WORK TO BE COMPLETED:
For this exercise, return exactly the lines of the material below that begin at the one with "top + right" and stop after the one with "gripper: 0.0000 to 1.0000".

[Start of section]

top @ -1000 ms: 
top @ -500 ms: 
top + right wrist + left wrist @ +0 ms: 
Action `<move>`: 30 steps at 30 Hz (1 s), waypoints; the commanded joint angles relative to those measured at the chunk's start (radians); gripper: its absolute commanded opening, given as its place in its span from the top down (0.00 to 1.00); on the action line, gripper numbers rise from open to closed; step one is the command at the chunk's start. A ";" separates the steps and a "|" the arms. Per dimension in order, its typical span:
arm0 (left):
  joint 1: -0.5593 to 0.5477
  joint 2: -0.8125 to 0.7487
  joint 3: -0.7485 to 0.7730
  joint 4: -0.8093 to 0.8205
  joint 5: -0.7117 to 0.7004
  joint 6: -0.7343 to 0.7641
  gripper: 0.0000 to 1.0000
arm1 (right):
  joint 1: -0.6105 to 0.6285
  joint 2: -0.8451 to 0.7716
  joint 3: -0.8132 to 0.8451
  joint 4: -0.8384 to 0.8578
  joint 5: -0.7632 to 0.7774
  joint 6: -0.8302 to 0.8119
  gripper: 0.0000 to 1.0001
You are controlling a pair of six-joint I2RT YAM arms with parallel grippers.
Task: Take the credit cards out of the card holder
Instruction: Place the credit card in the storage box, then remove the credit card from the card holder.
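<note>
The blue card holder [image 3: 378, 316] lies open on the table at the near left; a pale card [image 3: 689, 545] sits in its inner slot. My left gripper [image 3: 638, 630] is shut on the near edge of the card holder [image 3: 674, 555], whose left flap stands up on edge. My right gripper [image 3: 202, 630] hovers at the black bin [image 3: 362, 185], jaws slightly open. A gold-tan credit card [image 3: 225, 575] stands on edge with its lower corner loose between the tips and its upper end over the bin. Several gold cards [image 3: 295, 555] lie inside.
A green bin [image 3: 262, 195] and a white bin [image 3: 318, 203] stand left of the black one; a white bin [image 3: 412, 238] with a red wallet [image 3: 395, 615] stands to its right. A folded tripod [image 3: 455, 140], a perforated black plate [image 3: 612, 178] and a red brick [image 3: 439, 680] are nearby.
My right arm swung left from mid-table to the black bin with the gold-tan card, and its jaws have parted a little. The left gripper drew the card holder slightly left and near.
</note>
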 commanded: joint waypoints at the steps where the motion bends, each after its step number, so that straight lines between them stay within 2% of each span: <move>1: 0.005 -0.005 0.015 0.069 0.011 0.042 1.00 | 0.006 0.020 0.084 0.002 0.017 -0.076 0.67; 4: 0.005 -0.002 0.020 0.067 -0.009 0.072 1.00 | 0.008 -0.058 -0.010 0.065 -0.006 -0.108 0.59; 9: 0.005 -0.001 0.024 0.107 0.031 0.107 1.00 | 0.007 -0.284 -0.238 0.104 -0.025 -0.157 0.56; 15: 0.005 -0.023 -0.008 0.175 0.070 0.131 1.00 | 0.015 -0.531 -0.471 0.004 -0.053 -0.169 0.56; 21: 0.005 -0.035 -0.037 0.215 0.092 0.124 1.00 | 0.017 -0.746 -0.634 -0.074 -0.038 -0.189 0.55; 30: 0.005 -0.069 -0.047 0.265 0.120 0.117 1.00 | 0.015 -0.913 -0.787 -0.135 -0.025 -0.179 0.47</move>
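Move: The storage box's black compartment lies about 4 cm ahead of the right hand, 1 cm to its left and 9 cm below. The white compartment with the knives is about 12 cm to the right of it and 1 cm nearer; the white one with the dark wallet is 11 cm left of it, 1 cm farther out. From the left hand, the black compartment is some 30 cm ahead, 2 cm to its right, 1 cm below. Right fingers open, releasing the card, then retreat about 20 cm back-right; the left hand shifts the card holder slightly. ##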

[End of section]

SOLVED PROBLEM:
top + right wrist + left wrist @ +0 ms: 
Action `<move>`: 30 steps at 30 Hz (1 s), waypoints; the commanded joint angles relative to those measured at the chunk's start (radians); gripper: its absolute commanded opening, given as its place in its span from the top down (0.00 to 1.00); on the action line, gripper numbers rise from open to closed; step one is the command at the chunk's start. A ";" separates the steps and a "|" the arms. Per dimension in order, its typical span:
arm0 (left):
  joint 1: -0.5593 to 0.5477
  joint 2: -0.8125 to 0.7487
  joint 3: -0.7485 to 0.7730
  joint 4: -0.8093 to 0.8205
  joint 5: -0.7117 to 0.7004
  joint 6: -0.7343 to 0.7641
  gripper: 0.0000 to 1.0000

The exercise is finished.